DATA EXCERPT section start
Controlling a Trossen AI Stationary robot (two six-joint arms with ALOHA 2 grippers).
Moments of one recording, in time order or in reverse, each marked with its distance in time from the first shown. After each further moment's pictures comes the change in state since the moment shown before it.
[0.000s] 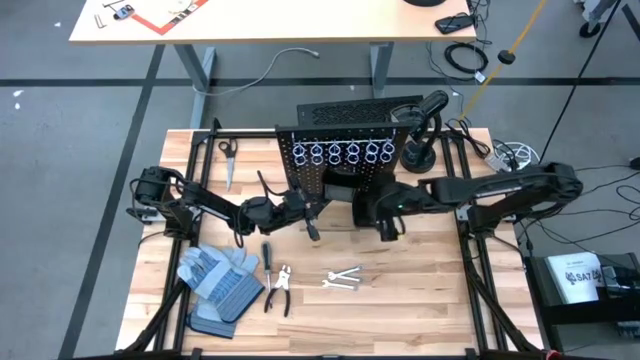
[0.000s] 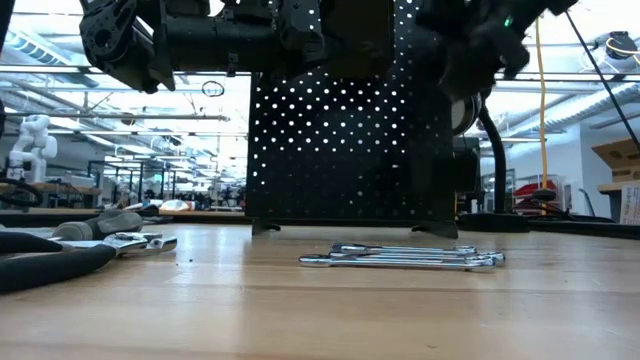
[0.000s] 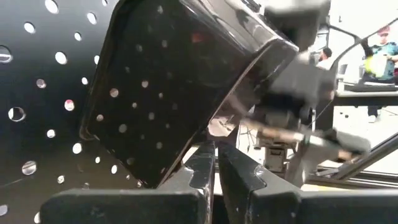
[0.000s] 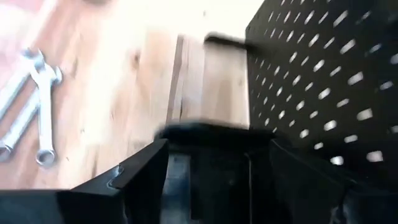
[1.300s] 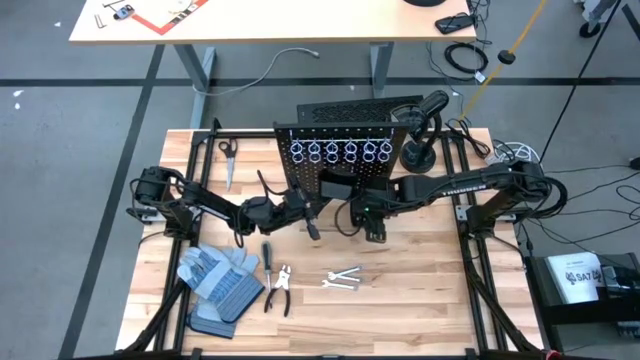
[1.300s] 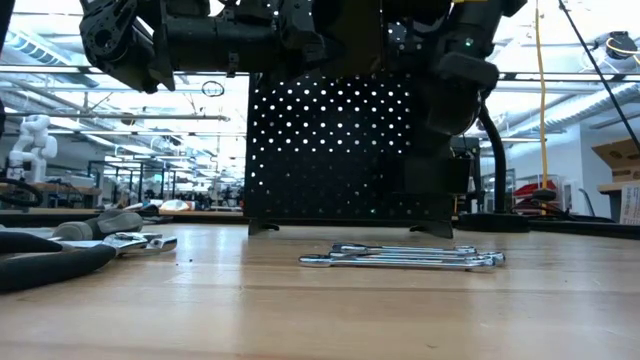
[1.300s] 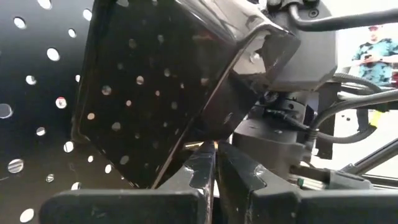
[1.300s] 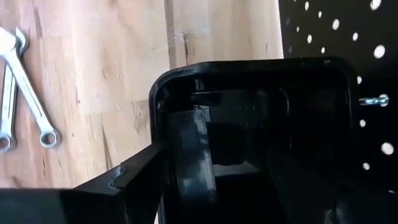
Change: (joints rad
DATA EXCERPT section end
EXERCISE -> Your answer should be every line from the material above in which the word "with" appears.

RESULT OF THE EXERCISE ->
Controlling a Trossen AI Stationary robot (two six-joint arms with ALOHA 2 grippers).
Moments of one recording, in time order or in reverse, each marked with its distance in time from the first shown. After each further moment's pictures comes the change in state since the moment shown before it.

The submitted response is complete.